_Problem to work on:_
An exact transcription of the listing, without its images, is what the answer must contain.

_Data section:_

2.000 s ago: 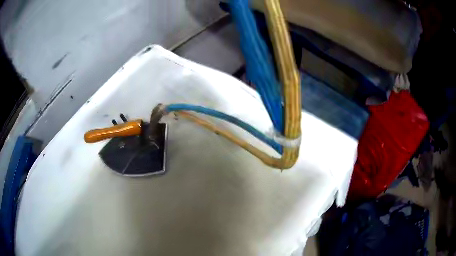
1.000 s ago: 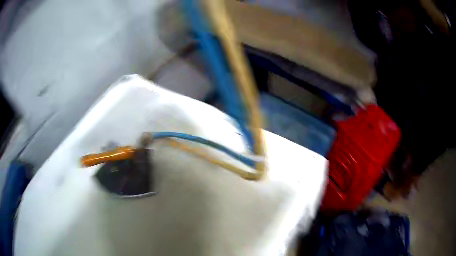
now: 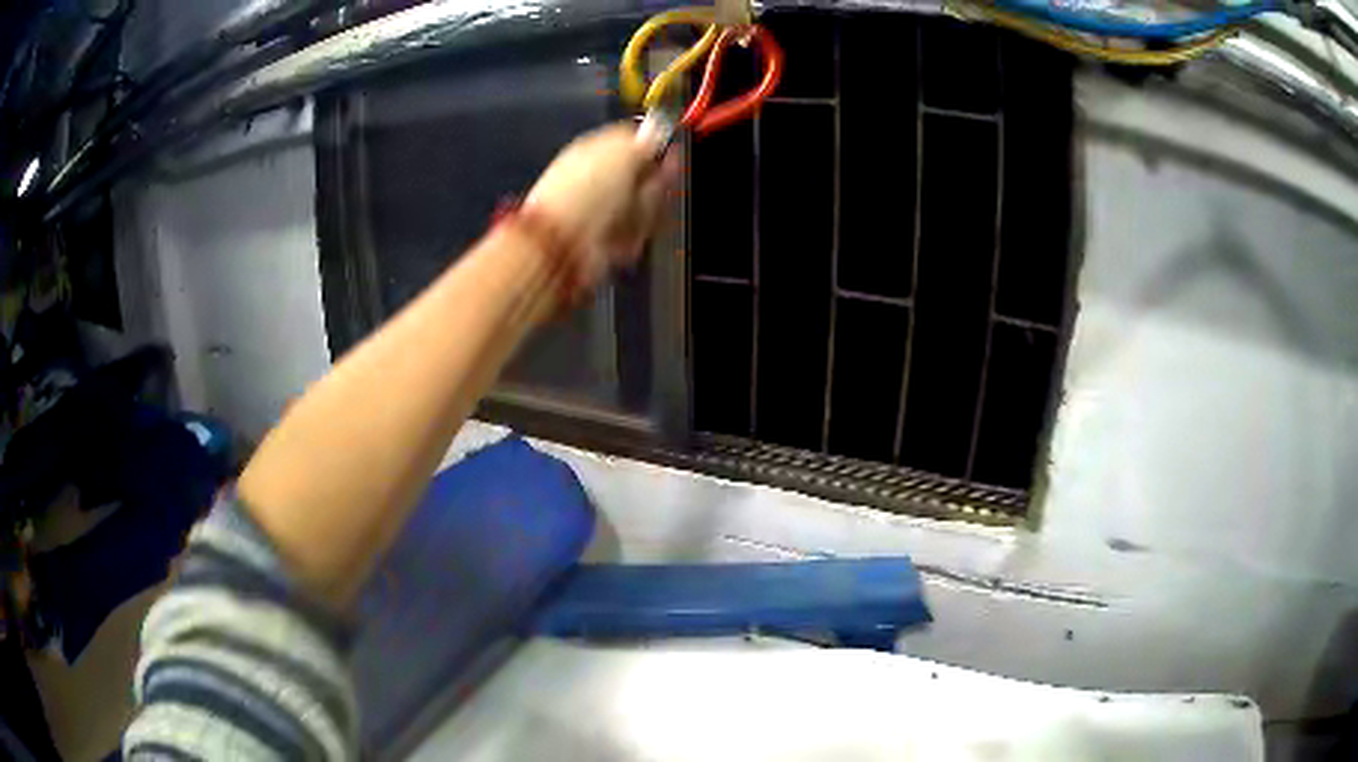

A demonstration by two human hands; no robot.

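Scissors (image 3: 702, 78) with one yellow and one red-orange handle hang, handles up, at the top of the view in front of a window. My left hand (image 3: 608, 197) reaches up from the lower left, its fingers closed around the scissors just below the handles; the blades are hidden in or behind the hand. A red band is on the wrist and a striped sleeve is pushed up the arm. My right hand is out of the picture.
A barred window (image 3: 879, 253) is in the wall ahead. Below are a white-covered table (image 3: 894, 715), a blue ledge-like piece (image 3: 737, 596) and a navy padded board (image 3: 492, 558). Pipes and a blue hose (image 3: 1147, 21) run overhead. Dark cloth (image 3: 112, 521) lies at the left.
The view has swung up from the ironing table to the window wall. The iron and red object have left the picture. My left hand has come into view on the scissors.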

_Output for this task:_
2.000 s ago: 
1.000 s ago: 
now: 

A demonstration by two human hands; no robot.

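Scissors (image 3: 702, 78) with one yellow and one red-orange handle hang, handles up, at the top of the view in front of a window. My left hand (image 3: 608, 197) reaches up from the lower left, its fingers closed around the scissors just below the handles; the blades are hidden in or behind the hand. A red band is on the wrist and a striped sleeve is pushed up the arm. My right hand is out of the picture.
A barred window (image 3: 879, 253) is in the wall ahead. Below are a white-covered table (image 3: 894, 715), a blue ledge-like piece (image 3: 737, 596) and a navy padded board (image 3: 492, 558). Pipes and a blue hose (image 3: 1147, 21) run overhead. Dark cloth (image 3: 112, 521) lies at the left.
The view has swung up from the ironing table to the window wall. The iron and red object have left the picture. My left hand has come into view on the scissors.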

Nothing else is required to finish the exercise.